Don't get me wrong, good theory matters. But good, clean design also matters. Clarity of thought (about the problem space as well as the theory) matters. Good tests matter. (Someone said, "It's amazing how many bugs a proven-correct program can have.") Good process matters. It all matters.
Also, some don't care to write or proselytize.
1. George W. Bush, Caesar Augustus, Genghis Khan, Alexander the Great, Qin Shi Huang
2. Bob Martin, Donald Knuth, Edsger W. Dijkstra
Why do you think it is awful? The parts of his code that I've looked at (admittedly mainly qmail) have been great.
You remember wrong, I had no trouble understanding qmail, neither the structure nor the code itself.
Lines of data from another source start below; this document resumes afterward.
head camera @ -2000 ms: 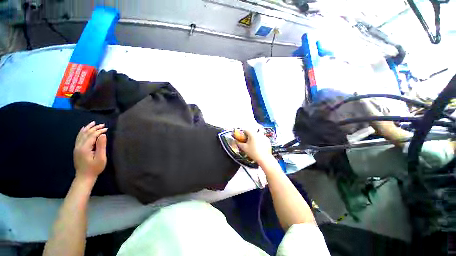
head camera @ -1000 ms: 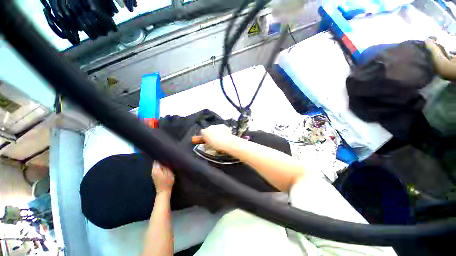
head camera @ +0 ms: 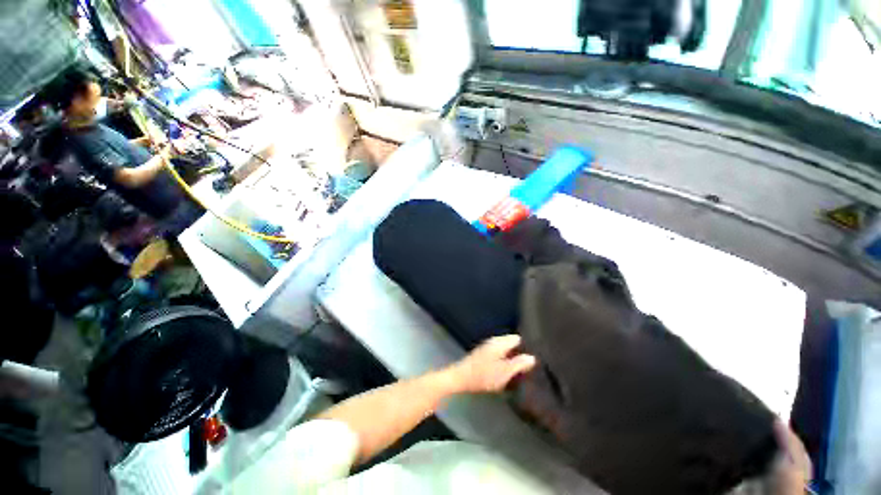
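Note:
Dark brown-grey trousers [head camera: 618,358] lie over the padded arm, bunched near its middle. The smooth black rounded end of the padded arm [head camera: 444,261] is bare at the left. My left hand [head camera: 500,365] holds the near edge of the trousers beside the bare black cover, fingers curled at the cloth. My right hand [head camera: 794,459] is at the far right end of the trousers, blurred and mostly hidden by the cloth, so its grip cannot be told. No iron shows.
The white pressing table [head camera: 715,290] lies under the arm. A blue post with a red label [head camera: 526,193] stands behind the trousers. A black round fan-like object [head camera: 164,372] is at lower left. A person [head camera: 121,155] works at a table at upper left. Dark hangers [head camera: 638,24] hang at the top.
The view has swung left. The iron and its hoses have left the picture. My left hand now holds the trousers' edge, and my right hand has moved to their right end.

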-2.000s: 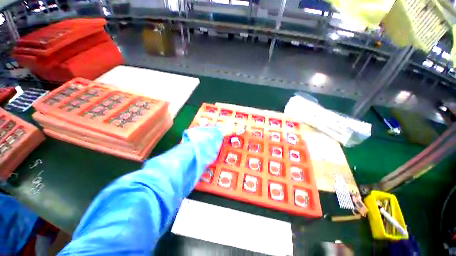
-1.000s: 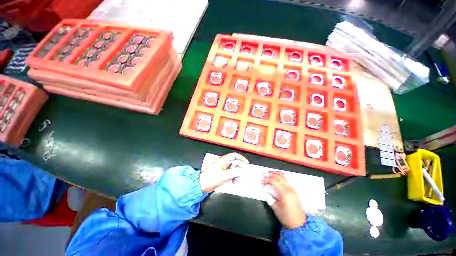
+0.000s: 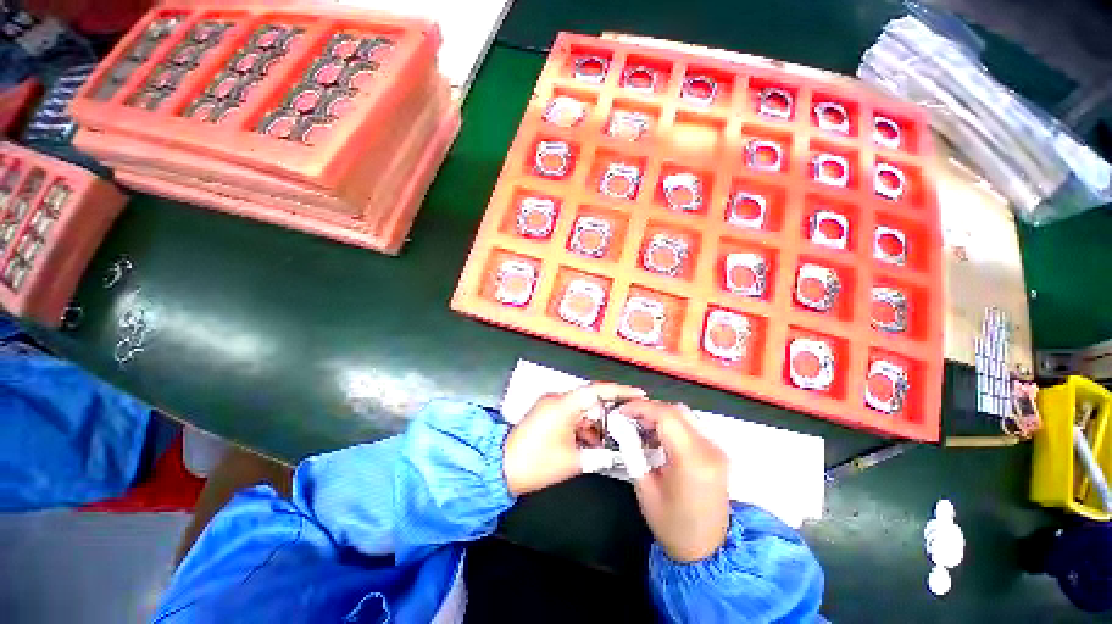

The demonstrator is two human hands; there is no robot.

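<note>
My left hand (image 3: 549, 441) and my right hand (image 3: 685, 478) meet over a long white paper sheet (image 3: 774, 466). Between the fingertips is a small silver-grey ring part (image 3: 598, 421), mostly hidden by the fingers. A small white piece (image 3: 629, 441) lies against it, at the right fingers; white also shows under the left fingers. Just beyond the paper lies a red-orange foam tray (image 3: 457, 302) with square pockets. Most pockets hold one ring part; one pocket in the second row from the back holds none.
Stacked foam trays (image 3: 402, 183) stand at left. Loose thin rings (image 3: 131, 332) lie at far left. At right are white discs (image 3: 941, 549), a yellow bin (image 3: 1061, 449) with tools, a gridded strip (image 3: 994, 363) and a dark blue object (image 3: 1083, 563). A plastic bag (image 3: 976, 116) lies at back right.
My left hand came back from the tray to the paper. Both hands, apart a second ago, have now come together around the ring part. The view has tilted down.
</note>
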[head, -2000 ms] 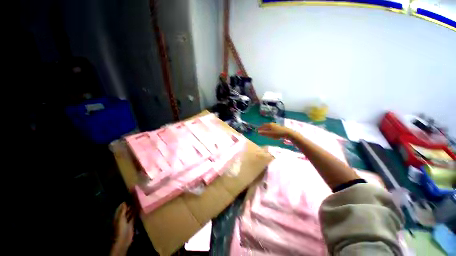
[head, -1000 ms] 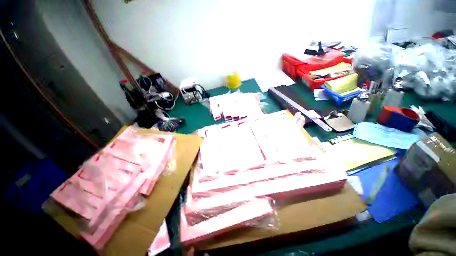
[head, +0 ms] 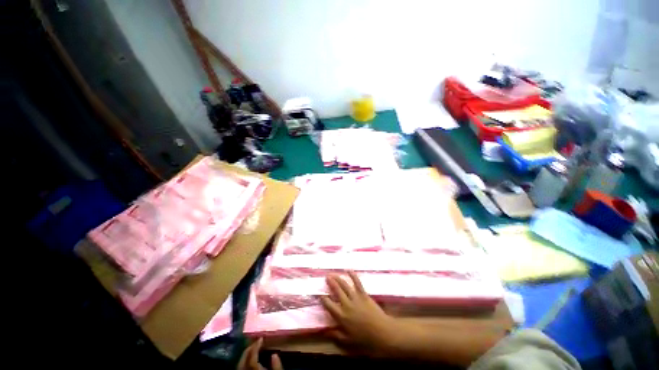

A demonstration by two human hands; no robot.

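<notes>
Bagged pink foam pieces [head: 376, 217] lie stacked on a cardboard sheet in front of me. My right hand [head: 355, 312] lies on the near edge of this stack, fingers spread over the clear film. My left hand [head: 259, 357] is cut off by the bottom edge; only some fingers show, just below the stack's near left corner. A second pink foam stack [head: 181, 217] in clear film lies on another cardboard sheet [head: 209, 307] at the left.
A smaller pink-white stack [head: 359, 148] lies behind on the green bench [head: 300, 165]. Dark items stand back left. A long black bar [head: 444, 152], red bins [head: 498, 108], a blue bin [head: 531, 152] and papers [head: 542, 253] are at right. A box [head: 621, 303] stands near right.
Both hands have come into view at the near edge of the middle stack; a second ago only a sleeve showed at right. The view has shifted slightly.
</notes>
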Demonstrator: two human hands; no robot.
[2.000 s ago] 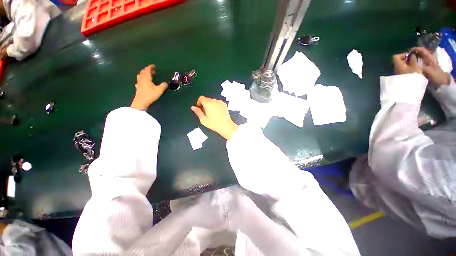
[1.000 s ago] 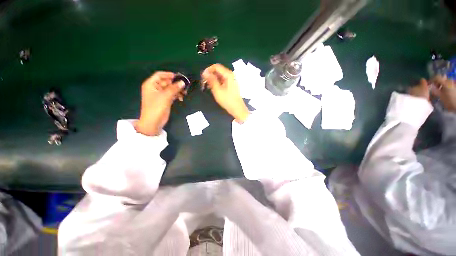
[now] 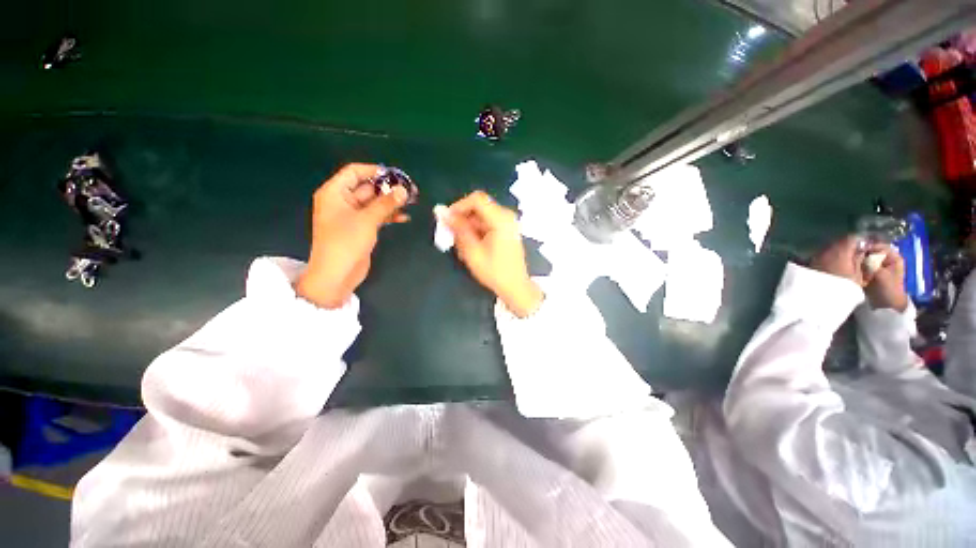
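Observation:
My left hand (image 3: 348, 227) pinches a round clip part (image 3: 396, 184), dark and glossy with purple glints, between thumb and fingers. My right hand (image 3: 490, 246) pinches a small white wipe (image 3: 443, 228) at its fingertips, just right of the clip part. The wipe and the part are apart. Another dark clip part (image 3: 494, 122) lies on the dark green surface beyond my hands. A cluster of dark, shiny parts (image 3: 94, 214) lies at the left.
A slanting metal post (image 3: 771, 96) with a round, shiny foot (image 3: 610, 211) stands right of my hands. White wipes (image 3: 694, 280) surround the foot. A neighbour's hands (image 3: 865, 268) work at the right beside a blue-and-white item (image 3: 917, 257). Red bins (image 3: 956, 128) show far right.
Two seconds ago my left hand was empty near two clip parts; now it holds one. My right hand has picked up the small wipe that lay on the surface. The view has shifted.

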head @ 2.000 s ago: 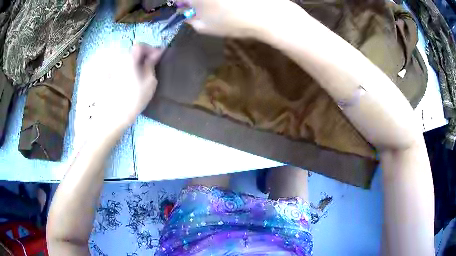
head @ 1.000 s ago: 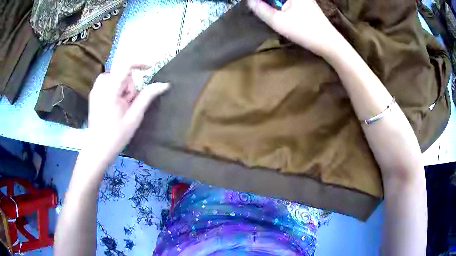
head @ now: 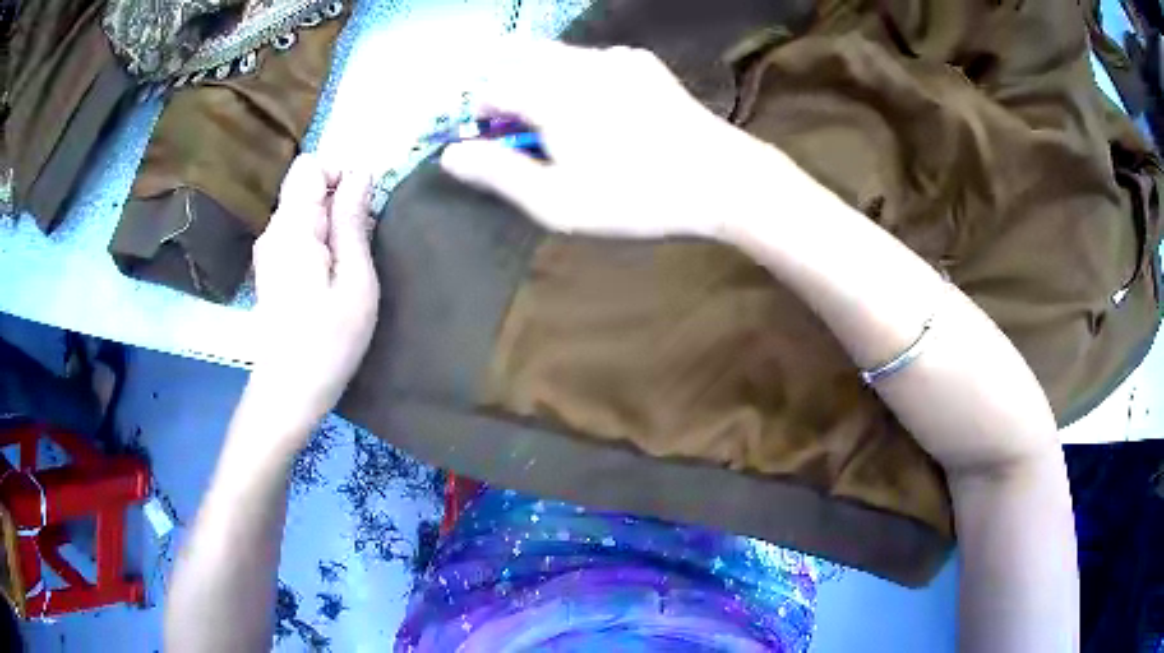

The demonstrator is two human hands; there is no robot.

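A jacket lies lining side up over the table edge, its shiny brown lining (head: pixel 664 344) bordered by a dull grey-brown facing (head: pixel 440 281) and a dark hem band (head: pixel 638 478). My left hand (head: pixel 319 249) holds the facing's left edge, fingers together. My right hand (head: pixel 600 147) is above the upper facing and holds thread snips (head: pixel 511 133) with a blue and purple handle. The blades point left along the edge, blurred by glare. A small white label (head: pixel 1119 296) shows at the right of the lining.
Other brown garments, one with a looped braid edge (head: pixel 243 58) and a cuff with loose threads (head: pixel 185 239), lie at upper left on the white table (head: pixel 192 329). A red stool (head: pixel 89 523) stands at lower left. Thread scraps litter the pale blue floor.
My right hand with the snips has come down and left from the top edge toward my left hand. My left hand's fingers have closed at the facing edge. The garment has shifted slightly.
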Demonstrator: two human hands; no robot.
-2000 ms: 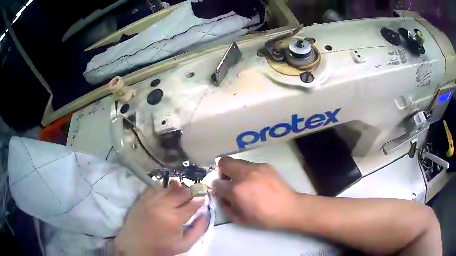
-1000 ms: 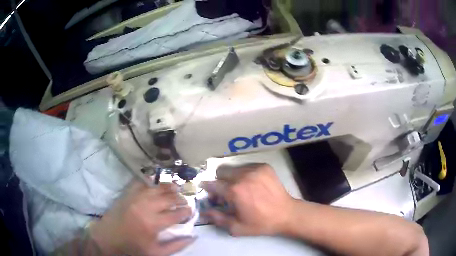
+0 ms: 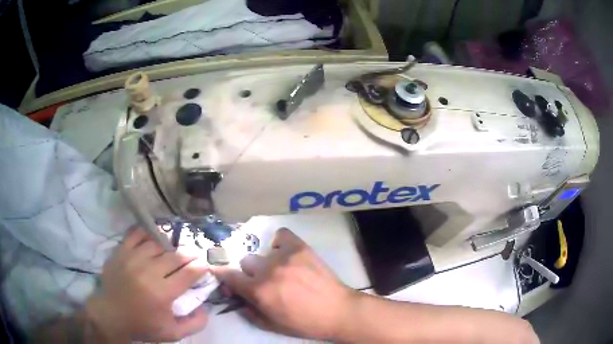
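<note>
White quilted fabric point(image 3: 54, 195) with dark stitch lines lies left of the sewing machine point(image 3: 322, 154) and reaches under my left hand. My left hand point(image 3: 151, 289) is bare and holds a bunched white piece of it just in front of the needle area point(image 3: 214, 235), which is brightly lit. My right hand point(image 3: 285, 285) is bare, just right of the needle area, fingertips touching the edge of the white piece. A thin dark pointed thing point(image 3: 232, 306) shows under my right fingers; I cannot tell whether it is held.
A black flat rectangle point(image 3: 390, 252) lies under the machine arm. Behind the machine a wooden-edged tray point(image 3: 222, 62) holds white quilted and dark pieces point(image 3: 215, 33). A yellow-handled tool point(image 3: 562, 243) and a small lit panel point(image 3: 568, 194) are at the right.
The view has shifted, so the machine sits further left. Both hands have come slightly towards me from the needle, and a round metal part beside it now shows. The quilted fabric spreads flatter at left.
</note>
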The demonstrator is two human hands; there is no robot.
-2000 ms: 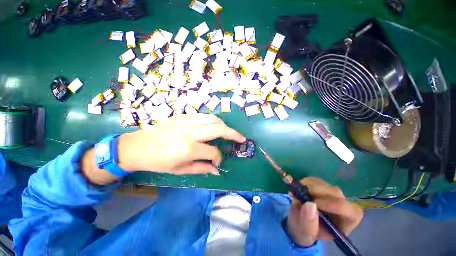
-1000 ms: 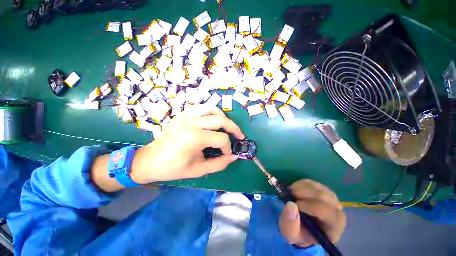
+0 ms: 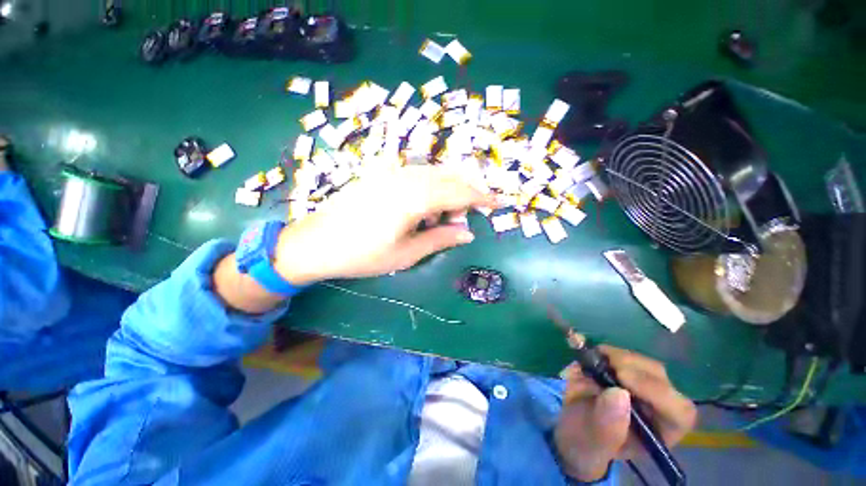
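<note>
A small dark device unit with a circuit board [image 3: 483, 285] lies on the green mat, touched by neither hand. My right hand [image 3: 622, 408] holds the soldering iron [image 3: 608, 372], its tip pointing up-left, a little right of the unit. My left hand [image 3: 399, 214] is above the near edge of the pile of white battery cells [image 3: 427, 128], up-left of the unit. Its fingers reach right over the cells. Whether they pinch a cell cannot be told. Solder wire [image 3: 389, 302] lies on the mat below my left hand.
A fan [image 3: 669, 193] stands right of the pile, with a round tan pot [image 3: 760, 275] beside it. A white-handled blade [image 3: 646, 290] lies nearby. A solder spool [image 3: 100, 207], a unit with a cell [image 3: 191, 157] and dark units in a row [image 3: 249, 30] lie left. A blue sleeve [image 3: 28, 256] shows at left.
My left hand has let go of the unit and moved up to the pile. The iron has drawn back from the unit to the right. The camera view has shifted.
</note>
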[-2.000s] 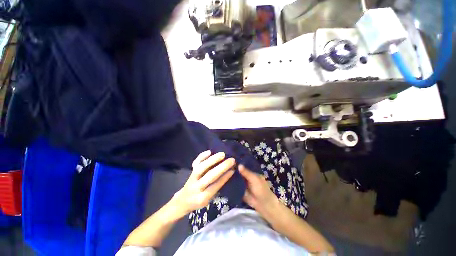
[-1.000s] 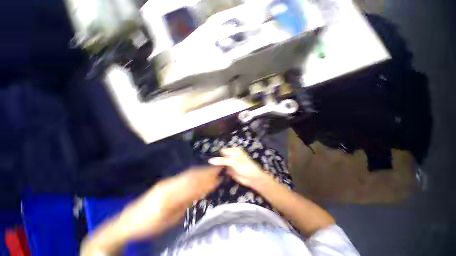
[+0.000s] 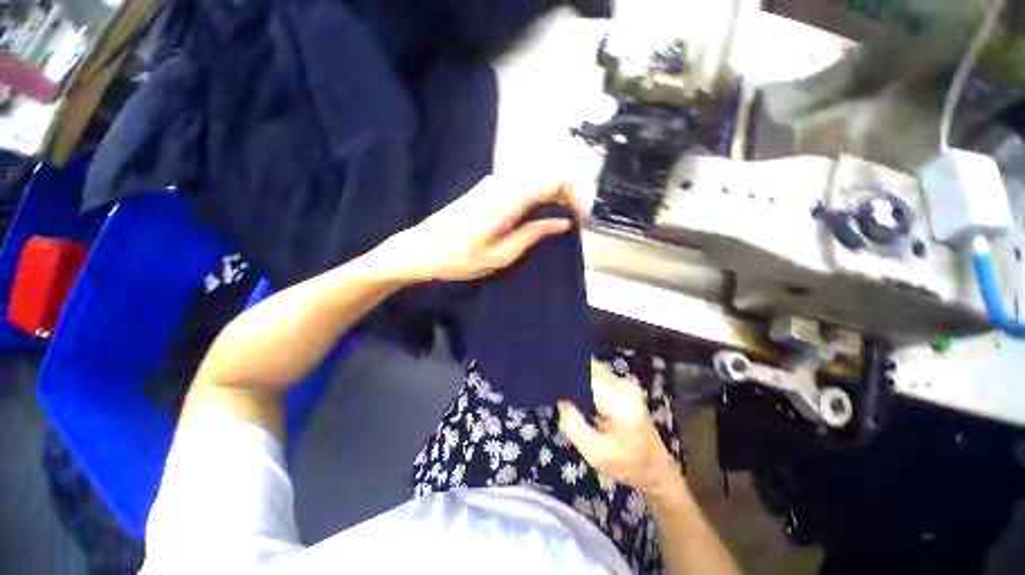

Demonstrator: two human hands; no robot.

Most programmers I know simply demand the requirements are "clear". Unfortunately that often doesn't work, as it would require explaining half a year's worth of economic theory and then another half a year detailing a client firm's experiences selling X/manufacturing Y/...
There's just no working with that. You cannot think of all the possibilities because you cannot attach reasonable chances of actually happening to anything.
When starting a mission I always make a point of spending at least a few days manually solving the problem the software I write will solve. Because doing so lets me know what I know and don't know, and actually doing so informs me of both shortcuts used in practice and political problems/attitude towards automation.
Without reasonably correctly assessing all of this a software design needs to get very lucky to work at all.
Work on the server side.
Avoid anything that is multi threaded.
Always read an order of magnitude more code than you write.
(Any code, in any way. Debugging included.)